The yield on the 30-year US Treasury bond plummeted to an all-time low Wednesday as investors seized on safe assets following a weak US retail sales report.
Near 1720 GMT, the yield on the 30-year bond stood at 2.41 percent, down from 2.50 percent Tuesday after earlier falling to a record low of 2.39 percent.
The yield on the 10-year bond sank to 1.82 percent from 1.90 percent, hitting its lowest level since May 2013. Bond prices and yields move inversely.
"It's really concerns about global economic growth which is driving a lot of money into the US Treasury market and driving down those yields," said Paul Edelstein, director of financial economics for IHS Global Insight.
The push into treasuries came as US stocks headed for a fourth straight day of losses, with the Dow Jones Industrial Average off about 1.5 percent.
Oil prices lingered near six-year lows and prices of copper, another commodity closely associated with global growth, slumped to a six-year low. European equities were also down sharply.
The volatility came after US retail sales for the key December period declined a steep 0.9 percent, spurring worries about the US economic recovery.
Investors still think the US economy will do well in the next couple of years. But the surge in bond buying reflects a gloomier long-term economic outlook, Edelstein said.

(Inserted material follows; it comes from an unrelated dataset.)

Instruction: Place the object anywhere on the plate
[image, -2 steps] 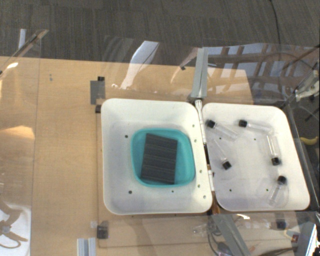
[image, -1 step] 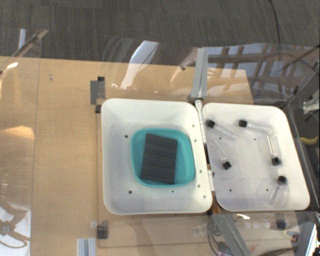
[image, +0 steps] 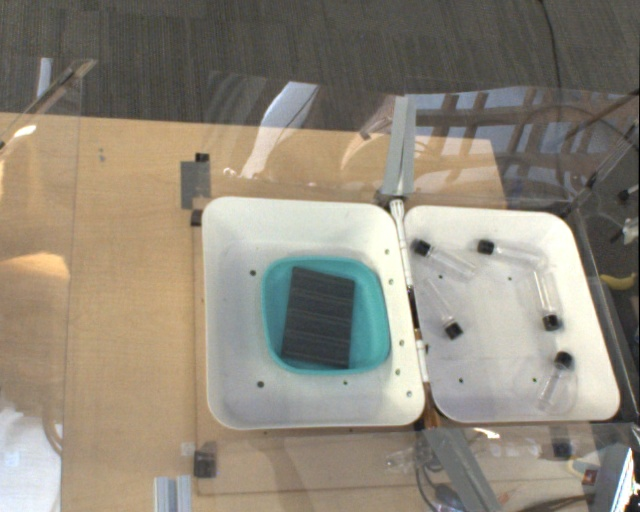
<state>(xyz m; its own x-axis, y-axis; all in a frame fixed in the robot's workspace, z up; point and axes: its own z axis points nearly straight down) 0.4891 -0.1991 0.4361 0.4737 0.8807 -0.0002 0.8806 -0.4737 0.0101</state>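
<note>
As the dark ribbed block (image: 320, 317) already lies flat on the teal plate (image: 373, 322), slightly nearer the plate's left rim and wholly within it, the task appears complete from how things lie. The state of the gripper cannot be told.

Handling (judged): the block looks like a stiff, light slab with a grooved upper face. The grooves should resist slipping, and nothing suggests it is fragile. Should it need lifting again, the two long edges offer the surest hold, taken across the narrow width near the middle so that it does not tip.

Containers: the plate sits in the middle of the left bin (image: 216, 300), with white floor showing on all sides. The right bin (image: 592, 300) holds several clear vials (image: 450, 264) with black caps, lying on their sides and scattered toward its corners and right wall, apart from one another. Both bins rest side by side on the wooden bench (image: 120, 300).
</note>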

Factors driving this shift, he said, include stagnation in Europe and other regions, concerns that future technological advances will not be as great as in the recent past, worries that growth is ebbing from peak levels in China and other economies and unfavorable demographic trends in the US and Europe.
"It's a lot of issues," Edelstein said.
"There is some expectation over, not necessarily the next five years, but maybe beyond that, that rates are going to be lower than we're used to because inflation and growth are going to be weak."